Wether or not the contact with other guys is legitimate and innocent, i calmly questioned her why one of those guys wanted her to call him (from a post on her FB wall) and what she had talked about with this other guy that had cheated on his wife. These are also friends of mine so my questioning was actually really legitimate becasue I was genuinely curious. At the end of the day she told me she was upset and felt like i was watching her with a microscope.

First off, I have every right to question her right now, and second should she be getting upset at my questioning her?

Any help would be great. I am going to get counseling to work through my esteem and trust issues but am I right for being suspicious again? This is killing me!


----------



## txhunter54 (Jul 4, 2010)

A healthy boundary is no discussing sex, intimacy or relationship problems with your spouse.
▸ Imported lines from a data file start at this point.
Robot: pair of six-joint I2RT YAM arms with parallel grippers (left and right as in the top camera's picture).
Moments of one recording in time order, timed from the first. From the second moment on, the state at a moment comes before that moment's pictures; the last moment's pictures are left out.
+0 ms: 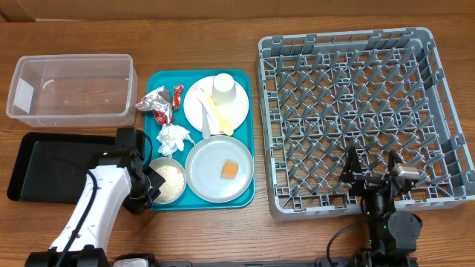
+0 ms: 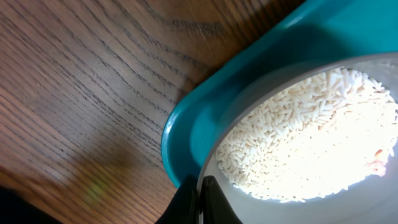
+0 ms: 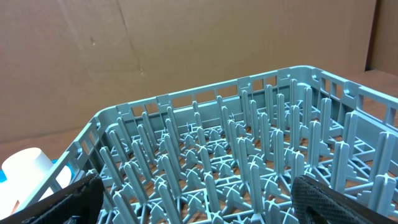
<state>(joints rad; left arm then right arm) 0.04 1.37 0.74 -0.99 -0.01 -0.87 -0.05 0.01 0.02 -0.03 -0.02 0.20</state>
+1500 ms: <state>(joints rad) 0.35 1.37 1.28 -1.34 -0.05 -0.66 -0.05 0.01 0.02 -0.03 -0.02 0.20</state>
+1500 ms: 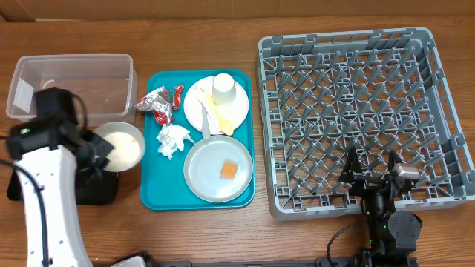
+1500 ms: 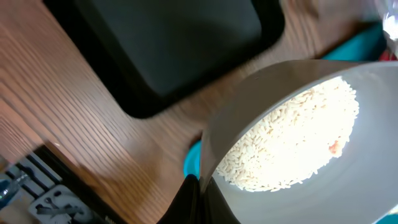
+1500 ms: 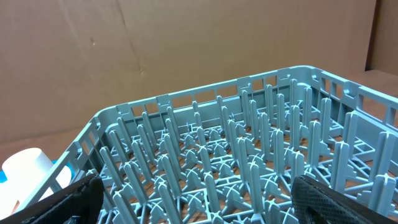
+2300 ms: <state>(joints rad) 0.60 1.37 1.28 -1.23 -0.33 -0.63 -0.05 0.01 0.02 -0.04 -0.02 0.20</state>
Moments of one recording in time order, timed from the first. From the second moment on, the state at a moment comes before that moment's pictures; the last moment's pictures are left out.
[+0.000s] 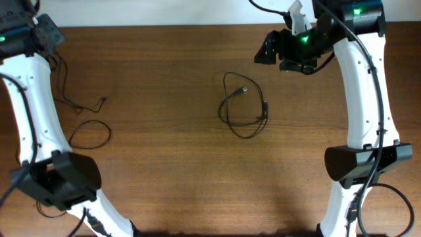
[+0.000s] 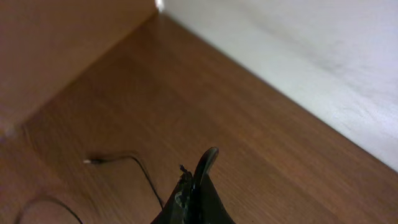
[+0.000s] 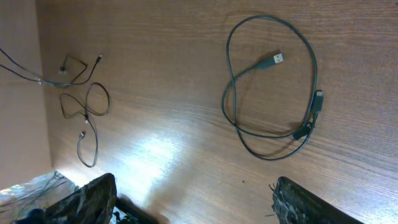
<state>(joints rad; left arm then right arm) 0.33 1.99 2.19 -0.98 -0.23 -0.29 0.15 2.12 2.52 -1.62 -0.53 0.20</state>
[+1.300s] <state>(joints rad) 0.39 2.35 2.67 -1.56 -0.37 -0.63 0.15 2.13 2.52 -1.68 -0.47 0.17</state>
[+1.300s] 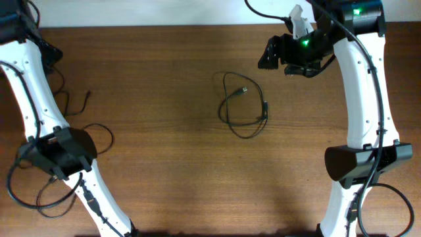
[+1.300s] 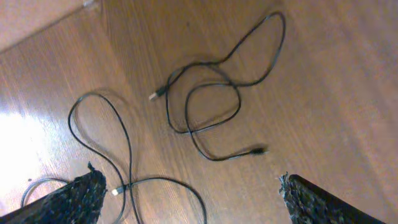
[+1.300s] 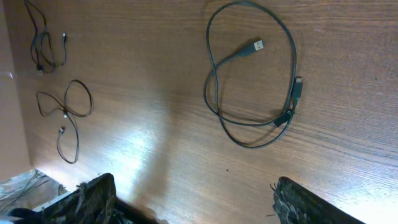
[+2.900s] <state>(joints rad) -0.50 2.25 1.72 -0.85 0.02 -0.43 0.07 2.13 2.52 -1.69 -0.41 0.15</state>
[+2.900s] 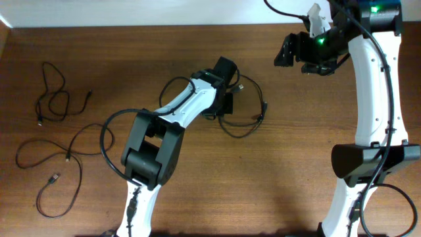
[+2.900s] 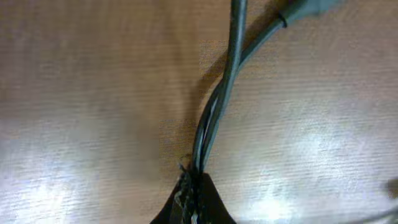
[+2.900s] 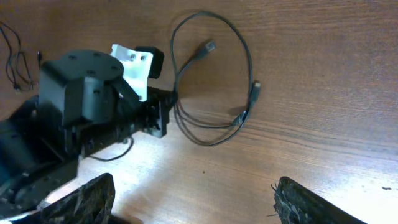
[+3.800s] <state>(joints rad) 0.16 2.25 2.21 -0.43 -0.17 -0.42 0.07 2.13 2.41 -1.68 -0.41 0.15</state>
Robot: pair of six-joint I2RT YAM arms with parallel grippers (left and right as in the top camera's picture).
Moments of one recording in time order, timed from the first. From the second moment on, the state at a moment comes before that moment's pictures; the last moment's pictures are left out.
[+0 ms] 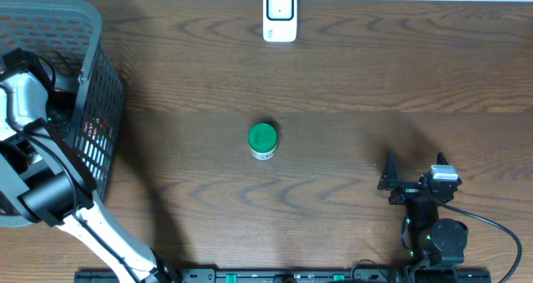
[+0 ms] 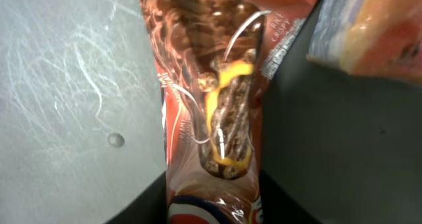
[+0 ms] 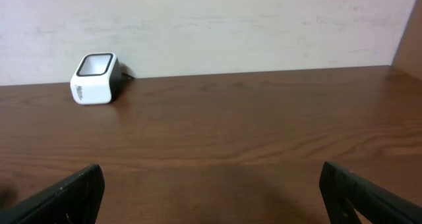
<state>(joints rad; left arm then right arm) 0.56 2.16 1.68 -1.00 0.00 -0.90 0.02 0.01 0.01 -0.07 0.04 0.07</state>
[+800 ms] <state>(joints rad) 0.68 1.47 1.70 -1.06 0.57 -0.85 0.02 0.01 0.01 -0.07 0.04 0.07</state>
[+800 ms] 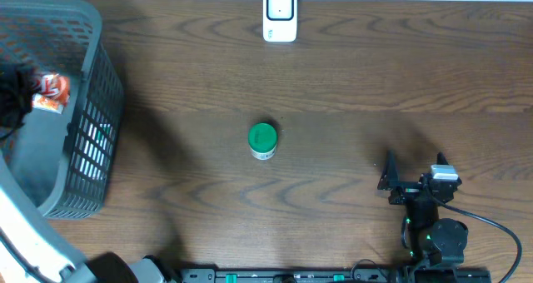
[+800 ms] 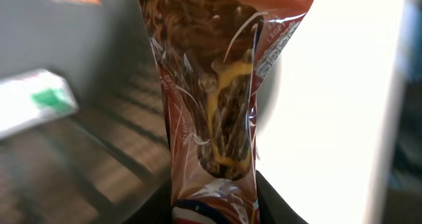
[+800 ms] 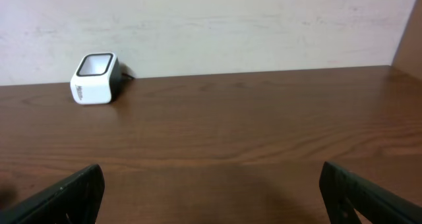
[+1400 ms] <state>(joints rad) -0.09 1.37 1.68 -1.17 0.70 -0.74 0.02 0.01 0.01 -0.07 0.04 0.07</state>
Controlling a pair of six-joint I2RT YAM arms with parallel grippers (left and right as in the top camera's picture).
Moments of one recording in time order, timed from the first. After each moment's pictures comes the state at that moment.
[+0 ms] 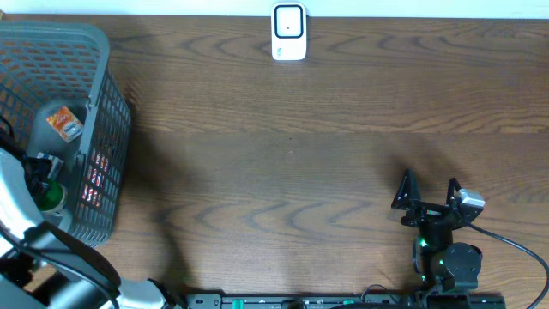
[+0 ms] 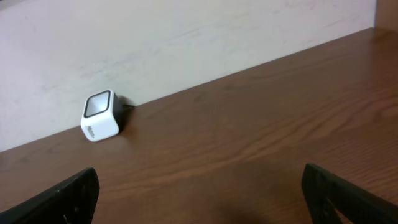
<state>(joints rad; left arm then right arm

Keep the discussion to work, hobbies, politics, etc.


----------



## jeffreygropp (Jun 9, 2010)

If she is still getting defensive, she's still guilty of something. Ask her what she is hiding. Otherwise she would have no problem with you not trusting her... since she broke your trust.

This will not be the last time this happens. 

Ask yourself why she did it in the first place. She's unhappy and looking to others to fill a void you are not providing. Look there for help solving the CORE issue.


----------



## Chris Taylor (Jul 22, 2010)

if you haven't done so already, explain the reasons why you have trust issues in the first place so she fully understands that something innocent can create trust issues with you.

I agree with others that there has to be boundaries in place but if she doesn't know and agree with those boundaries, then you will continue to have problems.


----------



## Rob774 (Sep 27, 2010)

Wow, sounds like your wife loves the attention these guys are giving her. I've read quite a few major red flags from the things you mentioned on here. I mean, chatting it up with a guy who's already had an afair. Sounds like she enjoys playing with fire. I'd say you have a right to question her. Be precise, but even keeled in your concerns, explain that this isn't acceptable behavior for a married woman. Ask her how she'd feel if the roles were reversed.


----------



## unbelievable (Aug 20, 2010)

She's twice over lost any right to be defensive over your reasonable and justified suspicions. After marrying you, she has been serially inappropriate with two guys that you know of and God knows how many that you don't. Credibility is like virginity. You either are or you aren't and once you've lost it, you can't completely get it back. That she traded her's off for a few cheap thrills is her problem. You don't have "issues" with trust. You just aren't an idiot. A guy doesn't email or text a woman several times a day every day unless he's gay or looking to get laid. The "love him like a brother" guy is like a unicorn. I've heard of them but never seen one and seriously doubt they exist. She's turning to some cheating guy for emotional support and marriage advise? That's like a gazelle going to a lion for nutrition advise. 
For someone who aint fishing, her line seems to always be in the water.


----------



## F-102 (Sep 15, 2010)

She isn't looking to the cheating guy for advice-she's looking for justification.


----------